Start of Block
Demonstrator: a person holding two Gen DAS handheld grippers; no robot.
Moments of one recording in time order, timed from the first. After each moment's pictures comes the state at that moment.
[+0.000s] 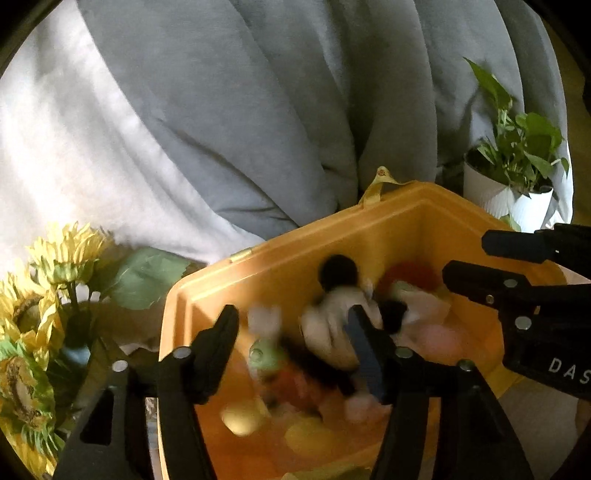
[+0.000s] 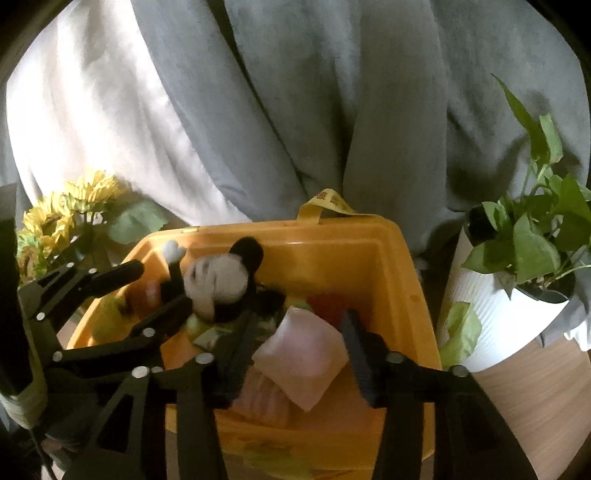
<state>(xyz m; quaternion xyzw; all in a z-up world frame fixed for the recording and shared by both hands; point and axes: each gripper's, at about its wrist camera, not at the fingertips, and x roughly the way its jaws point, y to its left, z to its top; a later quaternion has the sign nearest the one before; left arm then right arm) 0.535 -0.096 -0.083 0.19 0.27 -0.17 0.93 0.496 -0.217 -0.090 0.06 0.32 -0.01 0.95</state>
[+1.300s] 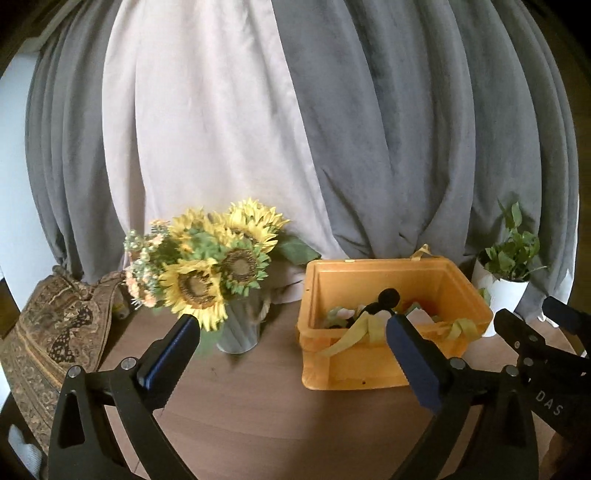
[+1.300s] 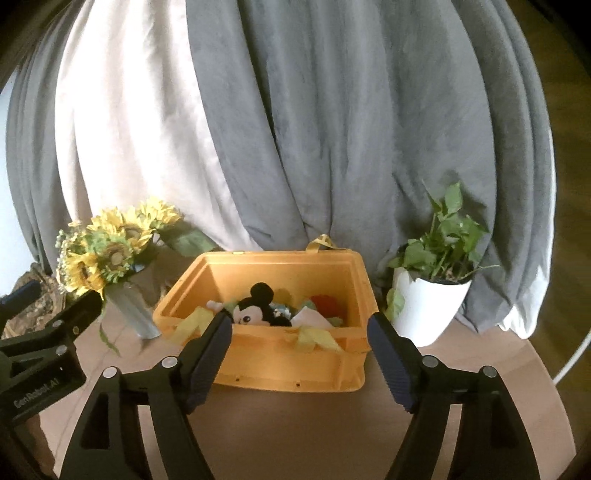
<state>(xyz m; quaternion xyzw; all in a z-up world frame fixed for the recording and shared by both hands) 0.331 0.017 -0.004 0.03 0.20 -0.01 0.98 0.322 -0.163 -0.022 0.03 0.23 -0.06 0.97</state>
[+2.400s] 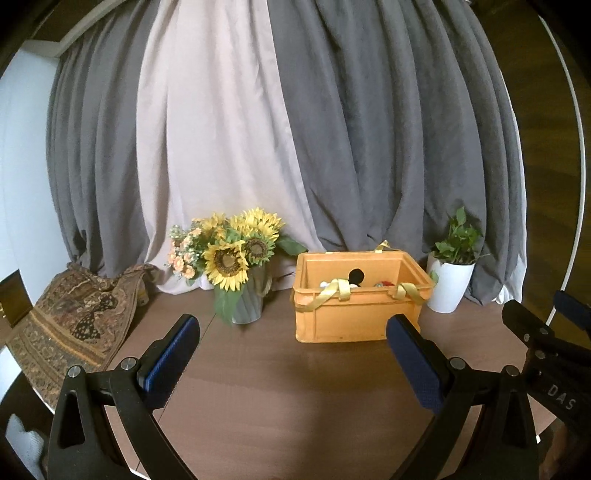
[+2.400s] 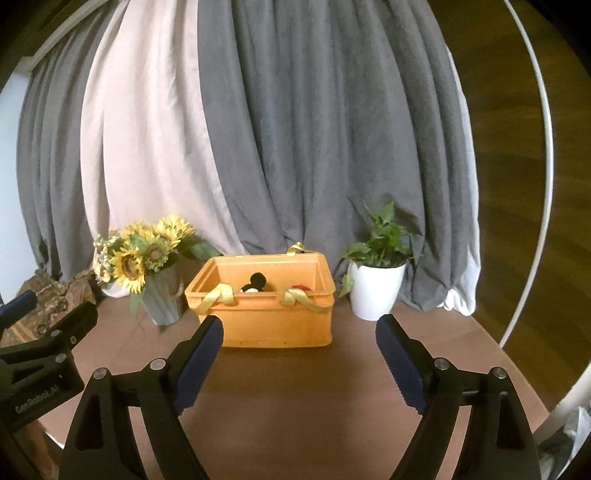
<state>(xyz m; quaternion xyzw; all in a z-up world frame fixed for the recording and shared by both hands) 0.154 0.031 0.009 0.03 0.16 -0.03 0.99 0.138 -0.141 0.004 0.03 0.17 -0.10 0.98</state>
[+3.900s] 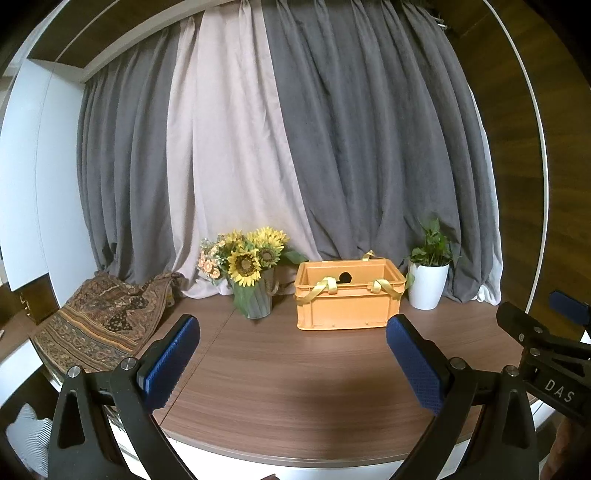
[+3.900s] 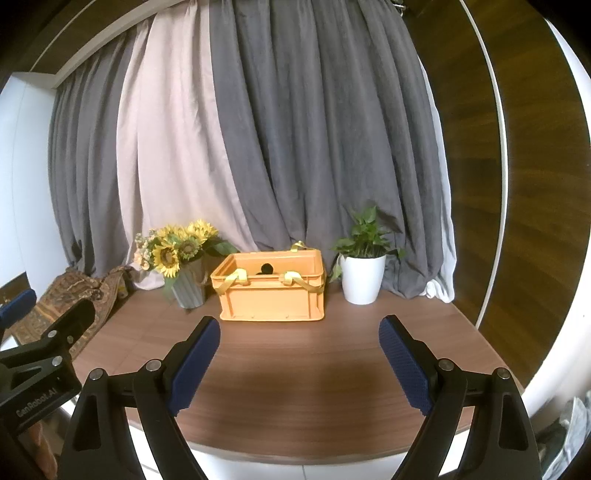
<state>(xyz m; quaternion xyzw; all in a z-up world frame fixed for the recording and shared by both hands) 0.000 0.017 0.015 0.03 0.11 -0.01 0.99 0.005 -0.158 0.008 0.03 0.15 -0.07 0.99</state>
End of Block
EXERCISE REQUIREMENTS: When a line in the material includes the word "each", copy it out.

ANSWER SECTION:
Moments of one recording in time order, timed from the first. After each moment's pictures comes the state at that moment.
<state>(xyz m; quaternion xyzw; all in a z-up world frame fixed for the recording and shared by both hands; point and axes: each gripper's, at about its wrist camera, not at the fingertips, and x roughly the way its jaws point, y to its left, z to its top; a later quaternion has the sign nearest the one before; left arm then right arm) 0.535 -0.096 -0.083 0.19 0.27 -0.17 0.93 0.496 -0.217 -0.090 0.06 0.32 -0.01 0.95</state>

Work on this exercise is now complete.